Signing and closing of company purchase and sale transactions
Business purchase agreements, known as SPAs, are complex legal documents that establish the conditions for the acquisition of a company. In these transactions, it is common to work with two fundamental concepts: signing and closing.
We will explain the difference between both milestones, their relevance, and the responsibilities assumed by the parties in each of the steps. The meaning of signing and closing, and the scope of each of them, can be confused, and that is why we consider it interesting to address this analysis.
However, in this case we have opted for a simple exposition of the issue, so that the reader unfamiliar with processes of this type can understand some of the essential concepts of the process in a sale and purchase of companies. In other articles, also available to the reader, we will go deeper into more technical aspects.
Firma o Signing
The signature, also known as signing, is the moment in which the parties involved in the contract agree and sign the document, generating a legal relationship between them. This moment has a transcendental value, as it creates an obligation to comply with the terms established in the contract. However, the signing of the SPA does not imply that the transaction has been completed. In many cases, the signature is only the first milestone in a process that may extend over several weeks or months.
Upon signing the contract, a series of conditions precedent are established that must be met in order for the transaction to proceed. These conditions usually include the approval of the company’s governing bodies, the obtaining of financing, among other aspects. Even the elaboration of a due diligence on the company to be sold, although it is usual for the in-depth audit to have been carried out prior to the signing of the SPA.
Cierre o Closing
Closing, also known as closing, is the moment when all the conditions set forth in the purchase and sale agreement are fulfilled and the effective transfer of ownership of the business from the seller to the buyer takes place. Closing does not occur automatically after signing, but there may be a period of time between the two phases known as the “interim period”.
It is not the purpose of this article to go into the assessment of the different closing mechanisms, but we provide a link to another article for further information on the subject “Corporate Transaction Closing Mechanisms“.
During the interim period, and before reaching the closing date, those actions that have been committed by the parties in the signed agreement must be carried out. These actions may include, for example, the transfer of funds, the delivery of documents or the obtaining of permits and licenses necessary for the operation of the company.
In some cases, the acquiring party requires certain adjustments to the workforce, either the signing of new contracts, the acceptance of new conditions by employees, or the restructuring of part of the workforce.
Likewise, it is common for the buyer to require the seller to seek acceptance from key suppliers and customers during the interim period regarding the change of control that will take place in the sold company.

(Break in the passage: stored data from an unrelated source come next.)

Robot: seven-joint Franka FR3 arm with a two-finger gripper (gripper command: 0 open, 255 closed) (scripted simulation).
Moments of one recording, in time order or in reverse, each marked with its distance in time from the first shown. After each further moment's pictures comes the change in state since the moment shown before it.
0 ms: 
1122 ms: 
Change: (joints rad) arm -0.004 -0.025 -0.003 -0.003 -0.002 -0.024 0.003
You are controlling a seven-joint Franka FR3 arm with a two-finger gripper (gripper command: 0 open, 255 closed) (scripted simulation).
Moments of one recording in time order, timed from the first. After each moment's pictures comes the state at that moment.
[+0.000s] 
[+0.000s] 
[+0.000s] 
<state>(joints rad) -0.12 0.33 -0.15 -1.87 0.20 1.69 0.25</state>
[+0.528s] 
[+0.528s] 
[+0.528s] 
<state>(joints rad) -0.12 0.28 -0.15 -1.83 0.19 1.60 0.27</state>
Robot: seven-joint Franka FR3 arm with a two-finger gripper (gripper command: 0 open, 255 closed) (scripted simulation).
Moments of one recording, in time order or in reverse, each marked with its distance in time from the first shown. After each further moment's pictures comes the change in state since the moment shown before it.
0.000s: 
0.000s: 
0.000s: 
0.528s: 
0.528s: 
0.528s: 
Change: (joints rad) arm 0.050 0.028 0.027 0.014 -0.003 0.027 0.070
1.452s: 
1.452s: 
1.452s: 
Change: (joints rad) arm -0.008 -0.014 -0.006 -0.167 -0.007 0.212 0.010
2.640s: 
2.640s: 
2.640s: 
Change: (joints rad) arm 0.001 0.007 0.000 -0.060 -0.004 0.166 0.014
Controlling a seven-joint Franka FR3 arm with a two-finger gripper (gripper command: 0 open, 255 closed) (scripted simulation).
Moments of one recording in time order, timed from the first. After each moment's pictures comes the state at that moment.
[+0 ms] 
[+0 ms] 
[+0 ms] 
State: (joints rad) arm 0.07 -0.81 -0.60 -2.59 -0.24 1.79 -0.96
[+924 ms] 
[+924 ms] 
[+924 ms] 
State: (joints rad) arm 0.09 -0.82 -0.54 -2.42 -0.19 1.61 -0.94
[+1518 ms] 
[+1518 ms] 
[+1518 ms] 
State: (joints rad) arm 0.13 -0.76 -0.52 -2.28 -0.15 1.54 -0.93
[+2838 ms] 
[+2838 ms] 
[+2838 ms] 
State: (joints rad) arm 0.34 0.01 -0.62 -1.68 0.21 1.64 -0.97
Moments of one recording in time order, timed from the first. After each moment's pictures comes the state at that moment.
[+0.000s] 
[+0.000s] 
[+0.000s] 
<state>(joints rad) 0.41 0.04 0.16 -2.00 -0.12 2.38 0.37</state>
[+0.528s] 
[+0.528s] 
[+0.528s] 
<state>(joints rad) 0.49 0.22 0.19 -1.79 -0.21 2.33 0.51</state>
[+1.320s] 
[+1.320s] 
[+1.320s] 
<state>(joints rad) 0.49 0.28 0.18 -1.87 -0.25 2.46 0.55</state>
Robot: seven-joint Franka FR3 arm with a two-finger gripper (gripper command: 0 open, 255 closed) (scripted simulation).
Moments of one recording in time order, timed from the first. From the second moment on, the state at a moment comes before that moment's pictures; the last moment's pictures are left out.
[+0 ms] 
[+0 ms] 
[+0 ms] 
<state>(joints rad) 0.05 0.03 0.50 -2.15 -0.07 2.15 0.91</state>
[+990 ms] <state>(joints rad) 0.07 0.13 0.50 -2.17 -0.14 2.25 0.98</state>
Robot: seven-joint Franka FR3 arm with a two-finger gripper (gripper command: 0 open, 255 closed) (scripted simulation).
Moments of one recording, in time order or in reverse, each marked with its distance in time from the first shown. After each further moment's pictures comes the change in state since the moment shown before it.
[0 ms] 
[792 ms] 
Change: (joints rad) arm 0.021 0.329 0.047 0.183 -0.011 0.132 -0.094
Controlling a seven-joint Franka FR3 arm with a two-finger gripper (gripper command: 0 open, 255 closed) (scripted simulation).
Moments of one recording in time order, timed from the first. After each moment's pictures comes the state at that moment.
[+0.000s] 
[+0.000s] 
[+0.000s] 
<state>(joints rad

On other occasions, the interim period is used to eliminate certain contingencies through the regularization of issues affecting the tax and accounting area, or to adapt the company’s activity to the corresponding regulations.
All these issues, such as those mentioned above, may lead the process to a double scenario of signing and closing. To the extent that each of them can be appreciated by the buyer to demand that the process be closed at the two milestones mentioned above, with an interim period that allows different commitments to be fulfilled. And that is why it is often the buyer who imposes the design of the operation on two different dates.
Importance of signing and closing business purchase and sale contracts
The signing and closing are crucial moments in the process of buying and selling companies, since they establish the commitments between the parties and allow the effective transfer of the ownership of the company. Both at signing and closing, the parties assume obligations that must be considered. This is why it is necessary to have the appropriate legal and financial advice throughout the whole process of buying and selling companies in order to identify the risks and guarantee the fulfillment of the commitments.
It is important to keep in mind that signing and closing are not isolated processes, but are related and should be considered together. The signing of the contract does not necessarily imply that the transaction is complete, and closing does not always occur automatically after signing. In many cases, there is a period of time between the two processes in which a series of activities are carried out to ensure that all the conditions established in the contract are met.
Both actions have important legal and financial implications that must be assessed and negotiated in defense of the interests of each party.